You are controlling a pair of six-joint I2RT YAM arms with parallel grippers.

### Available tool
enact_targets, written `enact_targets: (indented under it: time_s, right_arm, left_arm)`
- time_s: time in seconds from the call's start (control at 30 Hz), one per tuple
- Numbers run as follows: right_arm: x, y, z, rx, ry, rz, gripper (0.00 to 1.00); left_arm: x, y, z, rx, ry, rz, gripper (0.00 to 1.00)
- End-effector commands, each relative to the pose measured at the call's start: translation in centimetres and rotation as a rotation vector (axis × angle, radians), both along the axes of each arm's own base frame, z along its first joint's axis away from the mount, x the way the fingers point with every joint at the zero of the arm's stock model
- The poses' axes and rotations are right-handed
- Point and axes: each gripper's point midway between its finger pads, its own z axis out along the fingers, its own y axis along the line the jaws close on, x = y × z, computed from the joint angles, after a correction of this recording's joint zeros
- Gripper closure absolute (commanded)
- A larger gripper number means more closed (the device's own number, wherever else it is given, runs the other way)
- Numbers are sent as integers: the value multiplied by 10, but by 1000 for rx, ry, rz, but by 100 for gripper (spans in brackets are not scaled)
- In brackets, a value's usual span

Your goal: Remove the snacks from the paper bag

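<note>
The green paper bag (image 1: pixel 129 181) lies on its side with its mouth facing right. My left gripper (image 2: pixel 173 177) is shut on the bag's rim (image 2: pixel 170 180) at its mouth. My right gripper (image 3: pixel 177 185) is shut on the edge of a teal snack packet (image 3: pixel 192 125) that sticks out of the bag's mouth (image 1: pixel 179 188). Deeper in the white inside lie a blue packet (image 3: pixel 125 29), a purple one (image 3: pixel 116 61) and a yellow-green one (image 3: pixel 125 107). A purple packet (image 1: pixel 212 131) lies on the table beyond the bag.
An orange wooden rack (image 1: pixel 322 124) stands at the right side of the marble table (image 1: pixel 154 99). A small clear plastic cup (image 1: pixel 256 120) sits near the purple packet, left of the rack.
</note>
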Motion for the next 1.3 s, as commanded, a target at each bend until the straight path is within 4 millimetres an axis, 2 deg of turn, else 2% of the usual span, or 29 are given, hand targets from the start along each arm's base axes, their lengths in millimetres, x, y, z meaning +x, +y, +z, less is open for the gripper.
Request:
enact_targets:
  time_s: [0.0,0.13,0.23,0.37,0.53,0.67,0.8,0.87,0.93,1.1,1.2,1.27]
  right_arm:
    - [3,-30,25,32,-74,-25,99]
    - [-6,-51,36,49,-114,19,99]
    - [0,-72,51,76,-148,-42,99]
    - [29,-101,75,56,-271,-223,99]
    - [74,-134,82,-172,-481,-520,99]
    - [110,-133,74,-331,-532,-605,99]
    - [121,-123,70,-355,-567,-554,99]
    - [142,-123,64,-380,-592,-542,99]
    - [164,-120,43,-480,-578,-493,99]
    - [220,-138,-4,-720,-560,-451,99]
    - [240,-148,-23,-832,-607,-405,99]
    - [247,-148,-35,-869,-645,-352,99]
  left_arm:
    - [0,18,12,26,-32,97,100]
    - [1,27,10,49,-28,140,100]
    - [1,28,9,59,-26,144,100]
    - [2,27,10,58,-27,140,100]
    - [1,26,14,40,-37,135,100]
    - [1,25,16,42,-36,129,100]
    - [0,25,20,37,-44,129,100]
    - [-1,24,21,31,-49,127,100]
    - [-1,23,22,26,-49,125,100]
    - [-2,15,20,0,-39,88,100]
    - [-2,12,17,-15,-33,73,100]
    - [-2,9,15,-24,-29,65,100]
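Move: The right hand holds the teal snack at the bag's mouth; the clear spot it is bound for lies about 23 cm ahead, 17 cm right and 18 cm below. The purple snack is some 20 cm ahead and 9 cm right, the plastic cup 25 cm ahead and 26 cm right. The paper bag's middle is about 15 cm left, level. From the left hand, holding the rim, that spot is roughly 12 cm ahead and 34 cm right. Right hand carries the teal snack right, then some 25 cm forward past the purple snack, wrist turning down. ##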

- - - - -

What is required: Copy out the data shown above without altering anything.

Solution to this problem:
You are controlling a pair of six-joint I2RT YAM arms with parallel grippers.

### Available tool
enact_targets, written `enact_targets: (indented under it: time_s, right_arm, left_arm)`
- time_s: time in seconds from the call's start (control at 30 Hz), one per tuple
- Numbers run as follows: right_arm: x, y, z, rx, ry, rz, gripper (0.00 to 1.00); left_arm: x, y, z, rx, ry, rz, gripper (0.00 to 1.00)
- End-effector commands, each relative to the pose measured at the call's start: translation in centimetres and rotation as a rotation vector (axis × angle, radians), both along the axes of each arm's own base frame, z along its first joint's axis away from the mount, x the way the fingers point with every joint at the zero of the arm's stock model
- The poses' axes and rotations are right-handed
- Point and axes: each gripper's point midway between its finger pads, its own z axis out along the fingers, its own y axis along the line the jaws close on, x = y × z, computed from the joint angles, after a correction of this recording's joint zeros
- Gripper closure absolute (commanded)
- A larger gripper number means more closed (the device's own number, wherever else it is given, runs the other way)
- Numbers are sent as integers: the value multiplied by 10, but by 1000 for rx, ry, rz, but by 100 for gripper (spans in brackets are not scaled)
- In brackets, a value's usual span

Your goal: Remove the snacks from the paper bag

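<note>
The green paper bag (image 1: pixel 129 181) lies on its side with its mouth facing right. My left gripper (image 2: pixel 173 177) is shut on the bag's rim (image 2: pixel 170 180) at its mouth. My right gripper (image 3: pixel 177 185) is shut on the edge of a teal snack packet (image 3: pixel 192 125) that sticks out of the bag's mouth (image 1: pixel 179 188). Deeper in the white inside lie a blue packet (image 3: pixel 125 29), a purple one (image 3: pixel 116 61) and a yellow-green one (image 3: pixel 125 107). A purple packet (image 1: pixel 212 131) lies on the table beyond the bag.
An orange wooden rack (image 1: pixel 322 124) stands at the right side of the marble table (image 1: pixel 154 99). A small clear plastic cup (image 1: pixel 256 120) sits near the purple packet, left of the rack.
</note>
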Motion for the next 1.3 s, as commanded, a target at each bend until the straight path is within 4 millimetres an axis, 2 deg of turn, else 2% of the usual span, or 29 are given, hand targets from the start along each arm's base axes, their lengths in millimetres, x, y, z meaning +x, +y, +z, less is open for the gripper.
Request:
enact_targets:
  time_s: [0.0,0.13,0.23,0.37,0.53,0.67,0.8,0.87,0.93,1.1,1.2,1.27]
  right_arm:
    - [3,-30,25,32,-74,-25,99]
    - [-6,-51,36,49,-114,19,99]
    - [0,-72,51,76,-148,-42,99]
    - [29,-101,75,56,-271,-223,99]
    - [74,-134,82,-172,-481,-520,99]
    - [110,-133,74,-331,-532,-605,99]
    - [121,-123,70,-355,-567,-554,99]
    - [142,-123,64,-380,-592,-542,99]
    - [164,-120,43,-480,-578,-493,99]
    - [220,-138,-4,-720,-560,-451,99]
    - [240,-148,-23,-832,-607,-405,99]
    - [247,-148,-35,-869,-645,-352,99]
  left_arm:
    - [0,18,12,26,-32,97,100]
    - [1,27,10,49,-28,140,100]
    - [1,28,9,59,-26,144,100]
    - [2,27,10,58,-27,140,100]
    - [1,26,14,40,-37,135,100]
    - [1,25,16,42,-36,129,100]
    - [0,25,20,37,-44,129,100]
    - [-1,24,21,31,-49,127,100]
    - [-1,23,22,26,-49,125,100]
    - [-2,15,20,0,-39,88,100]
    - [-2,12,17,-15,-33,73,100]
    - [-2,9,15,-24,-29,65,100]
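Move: The right hand holds the teal snack at the bag's mouth; the clear spot it is bound for lies about 23 cm ahead, 17 cm right and 18 cm below. The purple snack is some 20 cm ahead and 9 cm right, the plastic cup 25 cm ahead and 26 cm right. The paper bag's middle is about 15 cm left, level. From the left hand, holding the rim, that spot is roughly 12 cm ahead and 34 cm right. Right hand carries the teal snack right, then some 25 cm forward past the purple snack, wrist turning down. ##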

What this exercise asked for has been supplied.